LEMBRANÇA BREVE I – 28 AGO 21

 

“Meus anos eu perdi, por conta trista e três”,  (*)

Eu escrevi um dia, há meia vida,

A folha já se mostra esmaecida,

Mas amarelo o tempo não me fez;

Farei sessenta e seis dentro de um mês

E a tanta atividade dei guarida,

Em cada verso verti parte bem sofrida,

E reduzi-me em lousa e puro grês.

Será que me serviu tal experiência?

Sei que mudei e muito em minhas ações,

Os meus parâmetros troquei pelos que quis,

Que pareceram-me de melhor valência,

Mas as folhas da balança são canções

Tornadas roucas pelo pó de giz.

(*) Este soneto rascunhei há duas décadas.

 

LEMBRANÇA BREVE II

 

Este rascunho tem já vinte e dois anos!

Hoje o encontrei, de fato amarelado,

Meus sessenta e seis se passaram há bocado

E aqui estou ainda enfronhado em meus afanos;

Já vivi muito mais do que os Romanos

Costumavam viver. Mais longo o fado

Do que muitos conhecidos têm gozado:

Não me envolveram em amortalhados panos.

Mas envolvi-me em folhas e cartões:

Quantos milhares foram os sonetos

Que redigi depois desse rascunho!

E ainda surgem em mim tais brotações,

Embora busque em seus pontos secretos

Os fragmentos da pele de meu punho!

 

LEMBRANÇA BREVE III

 

Mas não posso discordar dessa cigana

Que Noventa e Três, um dia me afirmou,

Seriam os anos que o destino me legou;

Faltam mais quinze. Será que ela se engana?

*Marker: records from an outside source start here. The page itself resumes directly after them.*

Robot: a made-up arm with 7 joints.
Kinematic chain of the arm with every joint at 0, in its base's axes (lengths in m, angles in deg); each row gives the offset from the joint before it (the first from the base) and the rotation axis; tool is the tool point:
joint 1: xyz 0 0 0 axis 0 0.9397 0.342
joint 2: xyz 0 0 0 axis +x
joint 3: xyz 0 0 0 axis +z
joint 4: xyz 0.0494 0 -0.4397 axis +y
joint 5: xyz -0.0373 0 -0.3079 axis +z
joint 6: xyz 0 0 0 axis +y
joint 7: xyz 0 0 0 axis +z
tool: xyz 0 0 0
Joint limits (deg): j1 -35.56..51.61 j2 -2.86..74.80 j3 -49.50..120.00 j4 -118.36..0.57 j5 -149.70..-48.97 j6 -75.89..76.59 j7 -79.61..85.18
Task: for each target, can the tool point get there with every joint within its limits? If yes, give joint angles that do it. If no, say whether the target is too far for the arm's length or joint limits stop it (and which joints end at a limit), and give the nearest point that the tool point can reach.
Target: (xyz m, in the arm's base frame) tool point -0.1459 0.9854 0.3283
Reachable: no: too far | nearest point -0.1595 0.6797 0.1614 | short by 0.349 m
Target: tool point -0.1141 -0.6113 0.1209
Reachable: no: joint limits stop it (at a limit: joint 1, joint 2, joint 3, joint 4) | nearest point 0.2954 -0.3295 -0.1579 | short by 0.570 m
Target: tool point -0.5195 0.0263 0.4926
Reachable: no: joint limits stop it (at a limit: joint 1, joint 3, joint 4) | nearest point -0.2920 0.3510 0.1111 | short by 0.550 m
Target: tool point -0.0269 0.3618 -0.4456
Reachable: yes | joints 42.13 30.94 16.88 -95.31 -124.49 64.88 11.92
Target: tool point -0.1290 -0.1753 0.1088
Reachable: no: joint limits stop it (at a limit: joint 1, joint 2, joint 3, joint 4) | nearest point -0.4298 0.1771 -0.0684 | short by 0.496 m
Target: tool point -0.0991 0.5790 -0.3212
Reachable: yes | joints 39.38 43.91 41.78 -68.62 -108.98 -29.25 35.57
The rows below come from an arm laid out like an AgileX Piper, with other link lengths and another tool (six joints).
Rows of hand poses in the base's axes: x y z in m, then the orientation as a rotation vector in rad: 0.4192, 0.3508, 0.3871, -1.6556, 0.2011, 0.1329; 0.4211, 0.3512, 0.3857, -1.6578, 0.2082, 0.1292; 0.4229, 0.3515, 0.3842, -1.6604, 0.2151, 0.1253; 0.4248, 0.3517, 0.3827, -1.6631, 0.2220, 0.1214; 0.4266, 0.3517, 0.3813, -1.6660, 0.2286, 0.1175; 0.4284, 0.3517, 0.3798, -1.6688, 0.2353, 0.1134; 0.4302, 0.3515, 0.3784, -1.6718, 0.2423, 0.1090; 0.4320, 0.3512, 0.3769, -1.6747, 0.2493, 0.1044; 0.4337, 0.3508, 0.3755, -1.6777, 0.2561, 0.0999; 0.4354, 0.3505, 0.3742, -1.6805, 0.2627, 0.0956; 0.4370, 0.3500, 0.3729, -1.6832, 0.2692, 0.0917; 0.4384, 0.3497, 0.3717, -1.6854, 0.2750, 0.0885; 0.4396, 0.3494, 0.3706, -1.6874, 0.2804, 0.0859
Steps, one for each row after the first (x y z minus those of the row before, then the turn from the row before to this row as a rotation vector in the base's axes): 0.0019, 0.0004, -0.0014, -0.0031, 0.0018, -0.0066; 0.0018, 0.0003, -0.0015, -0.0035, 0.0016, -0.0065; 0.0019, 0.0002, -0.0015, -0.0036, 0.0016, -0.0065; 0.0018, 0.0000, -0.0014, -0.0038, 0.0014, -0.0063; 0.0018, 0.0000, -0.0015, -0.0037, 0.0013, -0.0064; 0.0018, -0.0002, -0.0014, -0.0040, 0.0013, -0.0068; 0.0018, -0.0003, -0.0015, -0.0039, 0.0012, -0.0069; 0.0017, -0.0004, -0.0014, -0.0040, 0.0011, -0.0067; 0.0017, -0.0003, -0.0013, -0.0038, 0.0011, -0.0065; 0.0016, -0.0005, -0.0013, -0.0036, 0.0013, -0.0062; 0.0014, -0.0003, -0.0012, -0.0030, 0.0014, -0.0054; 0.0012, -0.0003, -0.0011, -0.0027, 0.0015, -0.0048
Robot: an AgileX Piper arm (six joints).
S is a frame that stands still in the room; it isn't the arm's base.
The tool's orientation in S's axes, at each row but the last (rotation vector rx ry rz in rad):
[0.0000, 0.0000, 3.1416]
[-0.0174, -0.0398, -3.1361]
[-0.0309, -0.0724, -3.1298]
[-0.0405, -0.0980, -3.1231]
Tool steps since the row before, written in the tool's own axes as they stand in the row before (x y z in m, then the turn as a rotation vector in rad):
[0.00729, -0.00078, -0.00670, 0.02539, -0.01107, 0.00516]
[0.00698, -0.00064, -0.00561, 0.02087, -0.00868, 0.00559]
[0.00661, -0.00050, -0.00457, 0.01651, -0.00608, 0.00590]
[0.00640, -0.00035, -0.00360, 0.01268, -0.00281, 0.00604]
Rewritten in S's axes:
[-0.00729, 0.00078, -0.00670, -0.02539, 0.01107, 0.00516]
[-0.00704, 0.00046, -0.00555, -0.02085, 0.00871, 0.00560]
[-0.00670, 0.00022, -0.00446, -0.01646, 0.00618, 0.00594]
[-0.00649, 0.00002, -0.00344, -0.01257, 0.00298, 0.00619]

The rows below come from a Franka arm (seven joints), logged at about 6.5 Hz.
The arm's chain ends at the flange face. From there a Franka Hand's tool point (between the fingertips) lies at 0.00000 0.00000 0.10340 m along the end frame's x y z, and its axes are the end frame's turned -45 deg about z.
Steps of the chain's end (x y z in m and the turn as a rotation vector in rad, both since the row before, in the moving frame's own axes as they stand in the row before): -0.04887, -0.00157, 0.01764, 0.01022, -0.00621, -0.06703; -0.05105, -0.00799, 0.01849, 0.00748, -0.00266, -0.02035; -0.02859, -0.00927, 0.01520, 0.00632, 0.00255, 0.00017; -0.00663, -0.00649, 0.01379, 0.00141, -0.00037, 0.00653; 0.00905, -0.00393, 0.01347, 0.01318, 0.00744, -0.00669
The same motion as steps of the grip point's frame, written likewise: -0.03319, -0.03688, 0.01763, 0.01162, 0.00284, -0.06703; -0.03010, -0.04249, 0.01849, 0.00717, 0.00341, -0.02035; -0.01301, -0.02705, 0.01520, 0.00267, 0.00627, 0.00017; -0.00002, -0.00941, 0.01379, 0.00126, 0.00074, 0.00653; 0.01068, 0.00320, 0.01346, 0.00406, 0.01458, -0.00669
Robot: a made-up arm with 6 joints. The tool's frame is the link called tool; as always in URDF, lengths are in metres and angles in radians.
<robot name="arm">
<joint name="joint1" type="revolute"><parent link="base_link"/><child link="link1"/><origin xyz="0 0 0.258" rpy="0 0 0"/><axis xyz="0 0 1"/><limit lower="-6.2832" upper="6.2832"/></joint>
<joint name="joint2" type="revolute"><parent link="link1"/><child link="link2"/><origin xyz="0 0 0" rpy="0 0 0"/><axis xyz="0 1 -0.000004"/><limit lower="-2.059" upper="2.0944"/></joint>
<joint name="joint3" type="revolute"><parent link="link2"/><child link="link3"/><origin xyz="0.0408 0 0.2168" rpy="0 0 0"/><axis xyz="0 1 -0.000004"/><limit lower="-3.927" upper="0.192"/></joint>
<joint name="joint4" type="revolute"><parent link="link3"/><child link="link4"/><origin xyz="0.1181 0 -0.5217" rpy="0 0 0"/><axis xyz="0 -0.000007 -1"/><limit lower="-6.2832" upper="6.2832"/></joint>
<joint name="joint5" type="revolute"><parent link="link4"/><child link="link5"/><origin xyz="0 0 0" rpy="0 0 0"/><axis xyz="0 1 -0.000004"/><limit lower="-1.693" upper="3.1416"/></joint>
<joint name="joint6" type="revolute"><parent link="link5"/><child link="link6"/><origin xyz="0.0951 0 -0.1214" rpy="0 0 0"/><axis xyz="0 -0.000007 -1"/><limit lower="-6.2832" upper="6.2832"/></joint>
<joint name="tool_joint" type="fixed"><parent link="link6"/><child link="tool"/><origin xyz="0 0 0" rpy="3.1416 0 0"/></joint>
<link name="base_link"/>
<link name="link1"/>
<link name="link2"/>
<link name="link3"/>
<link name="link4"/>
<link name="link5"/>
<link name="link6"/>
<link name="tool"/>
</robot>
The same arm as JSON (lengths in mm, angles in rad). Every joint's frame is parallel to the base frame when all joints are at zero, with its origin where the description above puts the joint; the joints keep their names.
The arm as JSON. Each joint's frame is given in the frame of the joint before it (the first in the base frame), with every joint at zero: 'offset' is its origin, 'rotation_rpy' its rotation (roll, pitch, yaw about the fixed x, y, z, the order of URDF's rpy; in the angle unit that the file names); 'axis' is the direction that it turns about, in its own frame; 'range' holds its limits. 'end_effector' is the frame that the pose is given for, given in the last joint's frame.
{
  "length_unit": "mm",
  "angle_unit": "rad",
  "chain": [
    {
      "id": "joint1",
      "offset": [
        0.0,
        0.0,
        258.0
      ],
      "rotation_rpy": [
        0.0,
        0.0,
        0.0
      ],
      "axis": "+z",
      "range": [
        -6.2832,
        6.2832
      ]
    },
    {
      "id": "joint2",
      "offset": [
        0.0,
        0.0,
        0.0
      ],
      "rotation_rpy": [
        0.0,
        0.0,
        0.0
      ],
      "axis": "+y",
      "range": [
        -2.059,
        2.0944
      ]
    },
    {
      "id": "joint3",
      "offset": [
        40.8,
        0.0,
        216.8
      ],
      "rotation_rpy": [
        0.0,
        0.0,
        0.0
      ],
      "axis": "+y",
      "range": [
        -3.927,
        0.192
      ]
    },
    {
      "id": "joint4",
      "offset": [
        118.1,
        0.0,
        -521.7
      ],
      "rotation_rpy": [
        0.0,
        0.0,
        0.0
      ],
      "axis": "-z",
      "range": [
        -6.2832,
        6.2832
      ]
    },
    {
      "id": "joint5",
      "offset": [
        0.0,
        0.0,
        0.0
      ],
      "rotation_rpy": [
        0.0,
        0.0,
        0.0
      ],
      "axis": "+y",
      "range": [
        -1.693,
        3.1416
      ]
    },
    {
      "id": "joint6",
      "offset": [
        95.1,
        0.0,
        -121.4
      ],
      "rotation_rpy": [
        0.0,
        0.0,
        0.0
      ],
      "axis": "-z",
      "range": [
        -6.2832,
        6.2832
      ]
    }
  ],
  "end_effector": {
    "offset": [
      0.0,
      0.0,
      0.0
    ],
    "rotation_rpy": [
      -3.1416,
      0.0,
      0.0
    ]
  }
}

Também existem outras coisas nessa gana:

Comprei um livro que, de fato, me espantou,

Cada ilustração que ali se colocou

Era da mão direita em oposta fama!

Pois a cigana me leu a mão esquerda,

Que a buena-dicha em geral assim se vê,

Será que posso crer nessa tal quiromancia?

Porque, afinal, das adivinhas que se herda,

Pouco ou nada acredito que se lê,

Nem no zodíaco meu destino vi um dia!